In other words, the only way to get large subscribers to actually pay more for "premium" network service is to create an incentive to do so by ensuring that the non-premium service sucks. And as long as the higher tier exists, the lower tier will experience a perpetual shortage (because the large organizations don't stop measuring performance).
I absolutely guarantee you that the telcos long ago had accounting graphs drawn up that assign "costs" to various packet delivery performance metrics, and already know the exact level of bandwidth shortage required to get organizations to pay more. They will not exactly "create" this shortage. They will simply plow their dollars into new, faster network infrastructure, over which will exclusively be run the higher service tiers. The lower tiers will be left with the existing infrastructure, and the occasional hand-me-downs from upgrading the higher tiers.

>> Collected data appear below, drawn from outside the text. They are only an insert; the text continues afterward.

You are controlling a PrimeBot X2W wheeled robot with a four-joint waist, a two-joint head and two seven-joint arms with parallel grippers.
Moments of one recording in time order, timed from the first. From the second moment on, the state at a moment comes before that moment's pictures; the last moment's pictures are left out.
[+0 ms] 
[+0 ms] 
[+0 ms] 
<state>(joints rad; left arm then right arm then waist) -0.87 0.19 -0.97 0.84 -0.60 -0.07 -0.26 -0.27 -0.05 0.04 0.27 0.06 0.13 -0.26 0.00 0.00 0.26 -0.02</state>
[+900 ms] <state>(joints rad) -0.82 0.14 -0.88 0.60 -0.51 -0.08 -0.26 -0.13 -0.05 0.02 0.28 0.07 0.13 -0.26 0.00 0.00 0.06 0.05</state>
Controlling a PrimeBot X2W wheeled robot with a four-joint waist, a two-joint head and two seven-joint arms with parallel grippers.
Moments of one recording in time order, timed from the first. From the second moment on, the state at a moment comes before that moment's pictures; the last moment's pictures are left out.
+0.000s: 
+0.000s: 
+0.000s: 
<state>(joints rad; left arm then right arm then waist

Some people may observe that tiered service already exists. Well, yes, but not in the same way. Typically what you're buying is higher bandwidth. Once you get to a certain bandwidth level, quality-of-service guarantees are in place more or less by default (example: you can't really get a T3 link without a QoS guarantee). However, no matter what your endpoint capacity is, your packets are still pretty much running over the same routers as everyone else's, so everyone gets to share the pain of a choked router. However, with the tiered service model the telcos want, which router your packets go through will depend on what service plan you have. Which leads to artificial shortages.
In summary: The telcos are knowingly lying to your face. Tiered pricing will not reduce bandwidth shortages, but will instead establish the economic incentives to create them.
Schwab
Editor, A1-AAA AmeriCaptions
Right now, QoS (RSVP) isn't part of IPv4 and doesn't progress outside of a LAN... So if the possibility to enable QoS over the Internet makes some packets more valuable at a cost premium (to the sender or reciever? With snailmail it is the sender who pays for first-class rather than third-class) regarding traffic control, the results are the others will become less valuable.
Look at RFC 791 and the Type of Service field. QoS has been built into IP since the beginning, and its implementation just left up to individual networks. If people want QoS on the Internet, they should force their ISPs to form contracts with each other to respect the QoS bits that customers set, and adopt pricing schemes for everyone to pay for the QoS packets they send. There shouldn't need to be any distinction between what traffic is marked for QoS, so long as the ISP maintains enough reserved bandwidth to send all the QoS they sell to customers.